• _Exercise goal_: Give the entries back exactly as they stand, but without pictures.

(Data entries)
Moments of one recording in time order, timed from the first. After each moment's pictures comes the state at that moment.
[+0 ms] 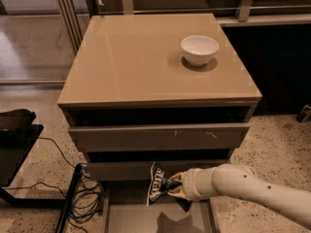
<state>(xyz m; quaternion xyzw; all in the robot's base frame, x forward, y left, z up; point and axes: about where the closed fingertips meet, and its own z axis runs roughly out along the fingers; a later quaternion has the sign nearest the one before) 0.460 -0.066 0.491 -0.63 0.69 0.14 0.32</state>
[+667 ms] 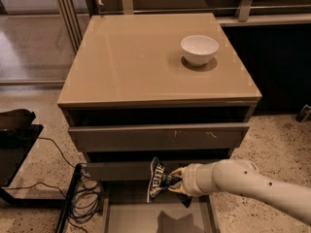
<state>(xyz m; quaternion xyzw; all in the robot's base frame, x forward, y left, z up) 0.468 -0.068 0.514 -0.64 0.68 0.12 0.33</state>
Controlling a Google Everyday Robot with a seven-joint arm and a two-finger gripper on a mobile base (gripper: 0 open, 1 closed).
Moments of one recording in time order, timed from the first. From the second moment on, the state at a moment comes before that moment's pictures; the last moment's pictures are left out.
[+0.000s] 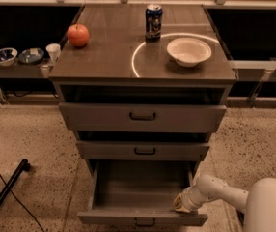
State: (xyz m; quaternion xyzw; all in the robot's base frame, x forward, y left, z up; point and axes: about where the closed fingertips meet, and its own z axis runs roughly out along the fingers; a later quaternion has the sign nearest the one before) arm 0.479 -0.201 0.152 -0.67 0.70 0.18 0.15
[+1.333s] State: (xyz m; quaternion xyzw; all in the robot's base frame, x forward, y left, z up) arm 0.453 -0.167 0.247 -0.72 0.63 0.13 0.26
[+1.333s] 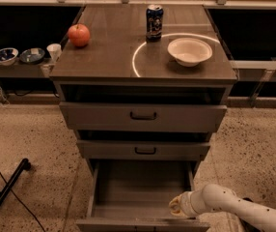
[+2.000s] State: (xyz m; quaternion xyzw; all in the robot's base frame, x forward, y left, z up) arm 0.446 -0.159 0.270 -0.72 0.62 0.12 0.29
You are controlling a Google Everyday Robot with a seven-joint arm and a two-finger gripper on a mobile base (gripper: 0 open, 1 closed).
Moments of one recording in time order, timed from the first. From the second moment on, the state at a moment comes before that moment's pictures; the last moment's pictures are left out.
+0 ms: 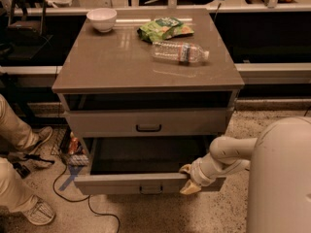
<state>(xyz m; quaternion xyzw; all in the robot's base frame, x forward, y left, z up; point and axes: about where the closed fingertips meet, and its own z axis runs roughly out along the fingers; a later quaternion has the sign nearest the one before) 0.491 -0.126 0.408 -0.68 0.69 0.19 0.17</state>
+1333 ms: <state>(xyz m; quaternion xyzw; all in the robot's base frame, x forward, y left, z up) 0.477 -0.129 0.406 -0.67 0.69 0.19 0.19</state>
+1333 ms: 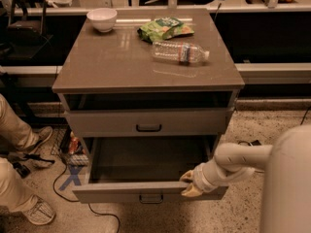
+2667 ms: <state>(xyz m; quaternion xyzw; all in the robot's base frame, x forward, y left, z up) 0.448 -0.133 0.404 -0.64 0.70 0.21 0.23</state>
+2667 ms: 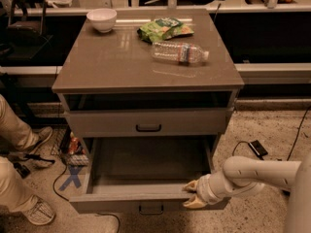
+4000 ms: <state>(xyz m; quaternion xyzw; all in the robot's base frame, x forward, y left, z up) 0.435 -0.139 0.409 -0.64 0.70 0.21 0.22</state>
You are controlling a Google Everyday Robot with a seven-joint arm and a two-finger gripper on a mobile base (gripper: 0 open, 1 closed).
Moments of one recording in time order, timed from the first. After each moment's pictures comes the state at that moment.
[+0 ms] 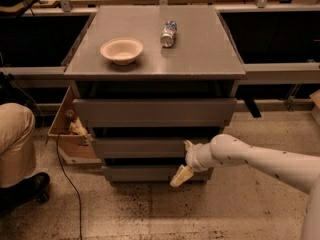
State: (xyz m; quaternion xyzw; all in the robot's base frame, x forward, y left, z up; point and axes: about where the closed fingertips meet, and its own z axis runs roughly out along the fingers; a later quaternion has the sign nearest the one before) arm 0.603 -0.079 0.478 -0.55 0.76 0.15 0.32
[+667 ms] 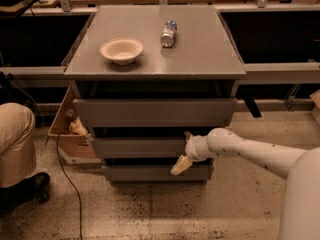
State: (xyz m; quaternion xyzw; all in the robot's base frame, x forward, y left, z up) arm 0.663 -0.092 0.464 -0.54 0.76 0.11 0.34
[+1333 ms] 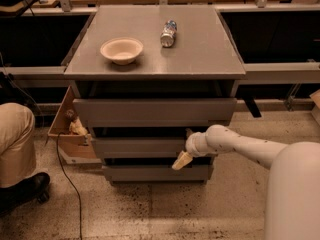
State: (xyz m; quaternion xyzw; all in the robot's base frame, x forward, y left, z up) arm 0.698 -0.101 0.447 -0.55 0.76 0.09 0.34
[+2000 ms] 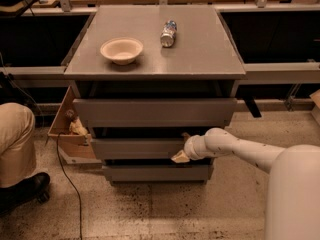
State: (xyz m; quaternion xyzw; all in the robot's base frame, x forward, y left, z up) arm 0.692 -0.091 0.429 -0.55 0.76 0.11 0.34
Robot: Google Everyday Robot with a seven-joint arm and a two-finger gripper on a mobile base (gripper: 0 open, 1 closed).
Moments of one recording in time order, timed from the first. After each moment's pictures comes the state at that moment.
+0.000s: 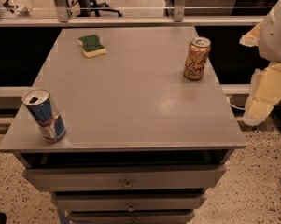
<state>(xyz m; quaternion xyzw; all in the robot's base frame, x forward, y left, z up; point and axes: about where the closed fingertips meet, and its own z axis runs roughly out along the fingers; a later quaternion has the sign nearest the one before) 0.438 -0.216 0.978 -0.60 0.78 -0.04 0.16</state>
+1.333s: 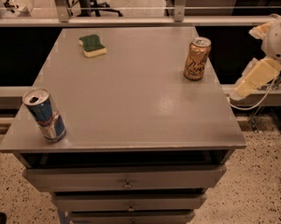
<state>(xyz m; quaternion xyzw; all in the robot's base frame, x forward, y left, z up) 0.531 -0.258 0.952 -0.52 0.80 -0.01 0.32</state>
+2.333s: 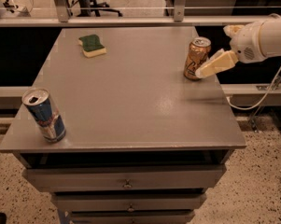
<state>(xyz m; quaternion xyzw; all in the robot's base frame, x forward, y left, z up) 0.645 -0.231 0.920 -0.44 0.76 0.09 0.47</state>
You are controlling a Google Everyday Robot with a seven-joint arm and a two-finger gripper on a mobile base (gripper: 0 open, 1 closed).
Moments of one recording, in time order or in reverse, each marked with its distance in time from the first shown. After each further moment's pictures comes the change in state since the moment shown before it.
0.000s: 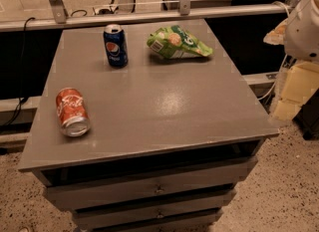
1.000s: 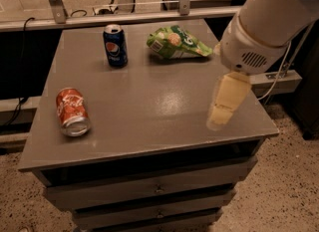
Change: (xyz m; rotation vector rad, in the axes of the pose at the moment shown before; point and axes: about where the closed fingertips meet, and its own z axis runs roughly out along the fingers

• _Answer box_:
Moments of one recording in time order, timed from the first. After each moment's pictures comes the state at that moment.
[+0 ms] 
<state>(xyz m; quaternion xyzw; all in the robot's base frame, x forward, y left, z up; point and axes: about where the closed fingertips meet, and its own z axis runs roughly out along the fingers; a later quaternion has the sign nearest the one before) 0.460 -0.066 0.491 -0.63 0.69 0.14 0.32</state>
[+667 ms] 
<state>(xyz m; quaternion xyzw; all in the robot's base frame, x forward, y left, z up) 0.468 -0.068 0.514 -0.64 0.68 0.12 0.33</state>
Controlling a Google Everyday Robot with a seven-joint arm and a two-finger gripper on a mobile base (gripper: 0 open, 1 closed).
Moments of one recording in time order, timed from the first. From the second moment on, the state at a moment comes before that moment's pictures; the last moment's pictures are left out.
[+0.000s] 
State: (xyz m; quaternion xyzw; all in the robot's base frame, x forward, y left, z up; point and axes: about where the closed fingertips meet, and its own z axis runs roughly out along the fingers; a later quaternion has the sign nearest the one before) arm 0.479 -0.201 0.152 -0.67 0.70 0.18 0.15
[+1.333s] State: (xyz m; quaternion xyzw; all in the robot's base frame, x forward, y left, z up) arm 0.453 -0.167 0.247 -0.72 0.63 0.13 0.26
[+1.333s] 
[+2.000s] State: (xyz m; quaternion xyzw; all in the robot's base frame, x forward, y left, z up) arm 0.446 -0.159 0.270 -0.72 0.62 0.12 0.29
You are controlling a Google Everyday Robot with a seven-joint arm and a two-finger gripper on a mobile base (gripper: 0 open, 1 closed).
Moments of one recording in time order, timed from the first. From the second moment on, the state at a moment comes before that moment's pictures; the last moment's pictures are left out.
+0 ms: 
<state>(xyz m; quaternion xyzw; all in the robot's base frame, x forward, y left, z up; point and axes: about where the closed fingertips meet, and its own z axis runs roughly out along the fingers; a later quaternion has the sign nearest the one before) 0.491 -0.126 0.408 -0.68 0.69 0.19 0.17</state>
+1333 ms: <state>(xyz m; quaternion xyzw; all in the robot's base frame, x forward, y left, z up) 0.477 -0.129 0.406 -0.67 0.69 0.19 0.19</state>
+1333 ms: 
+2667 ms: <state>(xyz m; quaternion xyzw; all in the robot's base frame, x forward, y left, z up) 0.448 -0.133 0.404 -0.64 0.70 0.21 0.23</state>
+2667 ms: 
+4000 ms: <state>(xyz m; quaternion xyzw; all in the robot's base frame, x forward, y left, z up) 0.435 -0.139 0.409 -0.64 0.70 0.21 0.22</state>
You are controlling a Google Everyday Robot with a seven-joint arm and a two-finger gripper on a mobile base (gripper: 0 open, 1 closed).
Moments of one recording in time order, timed from the first. After each moment's pictures comes the state at that moment.
[+0 ms] 
State: (xyz m; quaternion xyzw; all in the robot's base frame, x forward, y left, z up; point and axes: about where the closed fingertips meet, and its own z axis runs roughly out along the fingers; a later quaternion has the sign nearest the one before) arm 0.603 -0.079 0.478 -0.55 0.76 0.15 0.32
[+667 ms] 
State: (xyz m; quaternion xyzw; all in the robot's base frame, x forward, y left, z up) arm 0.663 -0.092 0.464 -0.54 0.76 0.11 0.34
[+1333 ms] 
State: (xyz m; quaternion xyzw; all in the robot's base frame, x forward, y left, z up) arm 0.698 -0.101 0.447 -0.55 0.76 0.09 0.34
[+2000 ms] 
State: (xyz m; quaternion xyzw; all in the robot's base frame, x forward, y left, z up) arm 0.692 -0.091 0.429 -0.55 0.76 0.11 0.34
Robot: Google Everyday Robot with a seven-joint arm and a two-finger gripper on a mobile base (gripper: 0 open, 1 closed).
Moments of one recording in time order, timed from the first. After each moment's pictures comes the state at that moment.
+0.000s: 
<state>(xyz m; quaternion xyzw; all in the robot's base frame, x forward, y left, z up; point and axes: about where the closed fingertips meet, and its own z axis runs roughly out along the fingers; a later quaternion has the sign nearest the one before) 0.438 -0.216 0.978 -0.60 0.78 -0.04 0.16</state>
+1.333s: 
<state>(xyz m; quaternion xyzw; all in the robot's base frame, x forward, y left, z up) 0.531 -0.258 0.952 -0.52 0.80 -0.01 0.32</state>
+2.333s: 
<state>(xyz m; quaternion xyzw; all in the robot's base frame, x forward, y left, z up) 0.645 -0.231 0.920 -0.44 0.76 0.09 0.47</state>
You are controlling a Google Everyday Robot with a seven-joint arm and a two-finger gripper on a mobile base (gripper: 0 open, 1 closed).
Moments of one recording, in time order or in reverse, each marked with its distance in time from the first shown. After each further moment's pictures comes the change in state since the moment shown before it.
0.000s: 
1.000s: 
Change: (xyz m; rotation vector rad, in the axes of the pose at the moment shown before; point and axes: about where the closed fingertips meet, and its own z axis runs roughly out along the fingers

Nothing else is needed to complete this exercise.